На лице Николая Михайловича Форгерера установилась, как показалось Вере Алексеевне, какая-то блаженная, сродни идиотизму, уверенность, словно он перестал заботиться о жизни сам и отдался на волю ангела, который прозрачным своим, тихим взором глядит на него с высоты и вздыхает.
– Вы знаете, Коленька, мне тут давеча зоолог один рассказывал – он московский, в институт Пастера собирается, а мальчик сам милый и любит искусство, – так он мне рассказывал про лососину…
– Про что он рассказывал? Про лососину?! – искренно удивился Николай Михайлович.

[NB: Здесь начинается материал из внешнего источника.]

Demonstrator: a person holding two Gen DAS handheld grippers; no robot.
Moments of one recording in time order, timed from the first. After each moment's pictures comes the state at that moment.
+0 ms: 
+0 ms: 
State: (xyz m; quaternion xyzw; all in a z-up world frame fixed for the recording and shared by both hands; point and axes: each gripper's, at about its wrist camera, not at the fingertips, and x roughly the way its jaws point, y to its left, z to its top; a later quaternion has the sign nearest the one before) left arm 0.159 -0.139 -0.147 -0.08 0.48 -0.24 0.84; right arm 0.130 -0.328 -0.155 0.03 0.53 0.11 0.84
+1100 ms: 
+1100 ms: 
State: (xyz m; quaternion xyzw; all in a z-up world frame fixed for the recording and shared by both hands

– Ну, Господи, Коля! Рыба эта, лососина, вы что, никогда не ели? Так вот эта рыба, когда ей приходит пора размножаться, она не просто так размножается – она выплывает обратно из моря опять в свою реку и там поднимается вверх по течению… Вернее, плывет прямо против течения. А там ведь пороги, коряги, препятствия… И вот эти рыбки, Коленька, они бьются, разбиваются, некоторые даже в кровь, и погибают, но всё продвигаются вверх через эти пороги… Их разбивает, а они – дальше! Он сказал, что смотреть на это страшно. «Были, – говорит, – бледные такие рыбешки, голубоватые, невзрачные, а как им идти размножаться, так красными тут же становятся, бурыми… Потом умирают». Не все, правда. Многие.
Она замолчала и выжидающе посмотрела на него. Николай Михайлович привстал на диване и шутливо поклонился.
– Польщен вашим рассказом, Вера Алексеевна… Я, значит, лосось?